Since Chan publication, successor studies and overview work have confirmed the advantageous role of using aspirin in patients with CRC in the history. 3-7 In these studies, low-dose aspirin (81 mg) has a positive effect by either reducing relapses, reducing CRC-specific deaths and/or reducing the overall degree. Of course, the potential advantages of aspirin against the risks of mild bruises, internal bleeding of the gastrointestinal tract and hemorrhagic risks, including strokes in older people, must be weighed. predominates. 9 Every patient should be extensively informed about the risks and monitored on possible side effects of aspirin.
Those of us who deal with integrative oncology spend a lot of time to understand how nutrition, microbiota, sleep, movement and spirit-body practices influence the risk of cancer or recurrence. All of these are essential efforts to improve the current quality of life and durability of our patients. Much of our education and working with every patient includes big changes in nutrition or lifestyle. Much of it also requires a level of commitment that can or not be peculiar to each patient. Ultimately, it is our goal to help our patients a good and long life. For this purpose, we have to remember to consider baby aspirin as a simple, evidence-based, non-toxic intervention for our patients with CRC in history.
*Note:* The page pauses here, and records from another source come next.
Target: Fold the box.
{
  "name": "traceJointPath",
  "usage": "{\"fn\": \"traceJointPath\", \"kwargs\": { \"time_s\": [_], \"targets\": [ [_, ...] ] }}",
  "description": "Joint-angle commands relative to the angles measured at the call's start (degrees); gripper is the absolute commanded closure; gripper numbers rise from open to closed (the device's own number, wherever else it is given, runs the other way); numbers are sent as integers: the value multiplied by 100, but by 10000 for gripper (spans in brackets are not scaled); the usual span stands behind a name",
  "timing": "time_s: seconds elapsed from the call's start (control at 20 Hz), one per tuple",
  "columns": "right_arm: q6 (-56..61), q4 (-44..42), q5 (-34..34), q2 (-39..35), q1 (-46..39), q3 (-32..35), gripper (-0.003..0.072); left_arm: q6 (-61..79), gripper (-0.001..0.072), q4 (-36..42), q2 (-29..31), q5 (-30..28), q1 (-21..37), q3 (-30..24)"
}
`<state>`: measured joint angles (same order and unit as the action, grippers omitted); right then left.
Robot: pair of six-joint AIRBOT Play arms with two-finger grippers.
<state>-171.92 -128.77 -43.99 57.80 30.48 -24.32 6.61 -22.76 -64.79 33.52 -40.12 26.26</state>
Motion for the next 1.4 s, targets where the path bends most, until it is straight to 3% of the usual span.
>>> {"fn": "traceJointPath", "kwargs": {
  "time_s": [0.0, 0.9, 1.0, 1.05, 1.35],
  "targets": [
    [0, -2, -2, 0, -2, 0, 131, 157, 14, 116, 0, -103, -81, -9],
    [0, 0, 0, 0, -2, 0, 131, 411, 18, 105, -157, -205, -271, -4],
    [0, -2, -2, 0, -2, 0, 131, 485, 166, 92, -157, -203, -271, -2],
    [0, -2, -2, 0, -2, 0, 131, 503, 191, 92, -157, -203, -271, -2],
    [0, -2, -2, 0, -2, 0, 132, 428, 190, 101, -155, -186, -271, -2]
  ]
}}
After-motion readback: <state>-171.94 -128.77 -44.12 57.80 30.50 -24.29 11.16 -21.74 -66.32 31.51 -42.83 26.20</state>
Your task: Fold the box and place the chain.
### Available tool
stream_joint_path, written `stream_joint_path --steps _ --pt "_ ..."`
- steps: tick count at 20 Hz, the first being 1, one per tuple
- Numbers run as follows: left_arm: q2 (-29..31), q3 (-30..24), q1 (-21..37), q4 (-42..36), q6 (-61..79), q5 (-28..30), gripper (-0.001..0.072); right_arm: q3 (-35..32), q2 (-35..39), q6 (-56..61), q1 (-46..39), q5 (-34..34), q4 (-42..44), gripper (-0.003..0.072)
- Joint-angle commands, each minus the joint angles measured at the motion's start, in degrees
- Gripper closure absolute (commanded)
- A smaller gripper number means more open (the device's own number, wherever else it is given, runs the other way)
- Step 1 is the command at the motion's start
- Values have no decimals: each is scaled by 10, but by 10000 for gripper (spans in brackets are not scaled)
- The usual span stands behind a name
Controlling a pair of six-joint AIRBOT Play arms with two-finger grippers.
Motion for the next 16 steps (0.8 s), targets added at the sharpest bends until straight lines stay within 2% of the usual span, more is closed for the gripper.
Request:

  1. National Cancer Institute. Several and rectal cancer: Seer Stat Fact Sheets. http://seer.cancer.gov/statfacts/html/colorect.html . Accessed on October 27, 2016.
  2. Chan at, Ogino S, Fuchs CS. Use of aspirin and survival for the diagnosis of colon cancer. Jama . 2009; 302 (6): 649-658.
  3. Goh Ch, Leong WQ, Chew Mh, et al. Postoperative Aspiring Brain and Colorectal Cancer-specific survival in patients with colon cancer in the I-III stage. anti-cancer-res . 2014; 34 (12): 7407-7414.
  4. Reimers MS, Bastiaannet E, van Herk-Sukel Mpp, et al. j am Geriatr Soc . 2012; 60 (12): 2232-2236.
  5. Bastiaannet E., Sampieri K., Dekkers Om, et al. The use of aspirin after diagnosis improves the survival of colon cancer patients. br j Krebs . 2012; 106 (9): 1564-1570.
  6. Ye XF, Wang J, Shi WT, He J. Connection between the use of aspirin after the diagnosis of colon cancer and the survival of the patient: a meta -analysis of observation studies. br j Krebs . 2014; 111 (11): 2172-2179.
  7. Li P, Wu H, Zhang H, et al. The use of aspirin after diagnosis, but not before diagnosis, improves established survival in colon cancer: a meta-analysis. intestine . 2015; 64 (9): 1419-1425.
  8. Whitlock EP, Burda Bu, Williams SB, Guirguis-Blake JM, Evan's CV. Bleeding risks when using aspirin for primary prevention in adults: a systematic review for the US Preventive Services Task Force. ann internal med . 2016; 164 (12): 826-835.
  9. Whitlock EP, Williams SB, Burda Bu, Fightner A, Beil T, Ed. Aspirin Use in Adults: Cancer, All-Cause Mortality, and Harms: A Systematic Evidence Review for the Us Report No.: 13-05193-ef-1. Task Force for preventive services. Rockville, MD: Agency for Research and Quality in Health Care (USA); Us Preventive Services Task Force Evidence Syntheses, formerly Systematic Evidence Reviews; 2015.